Ford Credit Shows Steep Decline in Charge-Offs
DEARBORN, Mich. — In reporting its second quarter results, Ford Credit revealed that charge-offs have decreased significantly. For the quarter, total charge-offs came in at $41 million, compared to $86 million in the same period of 2010.
Breaking it down even further, Ford Credit said retail installment and lease charge-offs were $41 million in the second quarter, compared to $79 million in the previous year. Wholesale charge-offs accounted for $6 million, compared to $5 million.
The company's total loss to receivable ratio was 0.23 percent for the second quarter, compared to 0.39 percent in the same period of last year.
For the first half of the year, total charge-offs reached $104 million, compared to $219 million in the prior year.
Retail installment and lease charge-offs came in at $2 million for the first half, compared to zero in the same period of 2010. For wholesale charge-offs, they were at $2 million, compared to negative $3 million a year ago.
The overall total loss to receivable ratio for the first half of the year came in at 0.25 percent, compared to 0.49 percent in 2010.
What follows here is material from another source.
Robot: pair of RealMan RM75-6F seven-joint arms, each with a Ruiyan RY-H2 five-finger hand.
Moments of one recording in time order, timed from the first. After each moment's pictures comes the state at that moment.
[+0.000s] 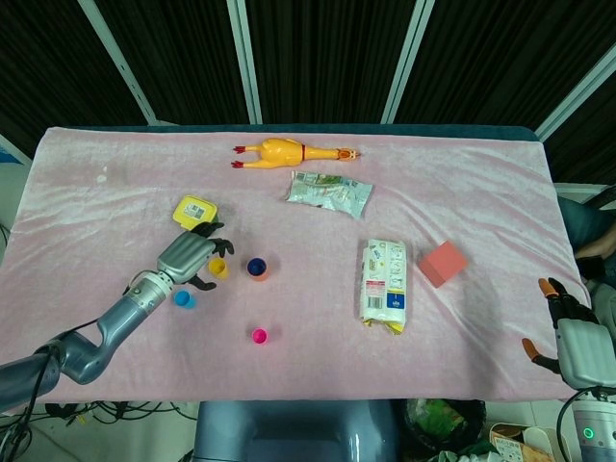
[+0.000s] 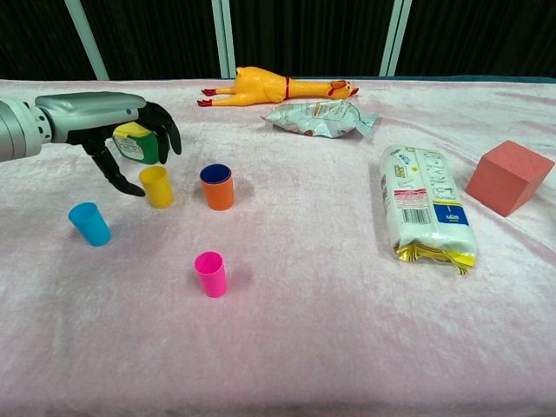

When it comes to contract placements for new and used vehicles, this figure is creeping back up. For the U.S., 219,000 contracts were placed during the quarter, compared to 181,000 in the second quarter of last year.
For the first half of the year, 418,000 was the company's contract placement volume, compared to 356,000 in the prior year.
Looking at Canada, contract placement volume for new and used was at 29,000, compared to 28,000 in the 2010 second quarter.
For the first half, Canadian contract placement volume was 55,000, as compared to 45,000 in 2010.
Full North American volume came in at 248,000, compared to 209,000 in the same quarter of last year.
For the first half, North American contract placement volume was 473,000, compared to 401,000.
Overall, the company reported net income of $383 million for the quarter, down $173 million from a year earlier.
On a pre-tax basis, the company earned $604 million, compared to $888 million in the prior year.
According to management, declines in pre-tax earnings are due to lower credit loss reserve reductions and the non-recurrence of lower lease depreciation expense of the "same magnitude of 2010."
"Ford Credit's business continues to perform well, with low credit losses and strong originations capability," pointed out Mike Bannister, chairman and chief executive officer.
"We continue to succeed in our mission to support Ford sales," he added.
As of June 30, Ford Credit's net receivables came in at $84 billion, compared to $81 billion at year-end 2010.
Meanwhile, managed receivables came in at $86 billion, up from $83 billion at the end of 2010.
"The higher receivables were primarily due to changes in currency exchange rates," management highlighted.
Also, as of June 30, the company's managed leverage was 7.5 to 1. In the second quarter, the company distributed $1 billion to its parent Ford.
For the full year, management revealed they expect to be "solidly profitable but at a lower level than in 2010."
"At year-end 2011, managed receivables are anticipated to be in the range of $82 to $87 billion. Through June 30, 2011, Ford Credit has paid $1.9 billion in distributions to its parent and expects to pay a total of about $3 billion for full-year 2011," management concluded.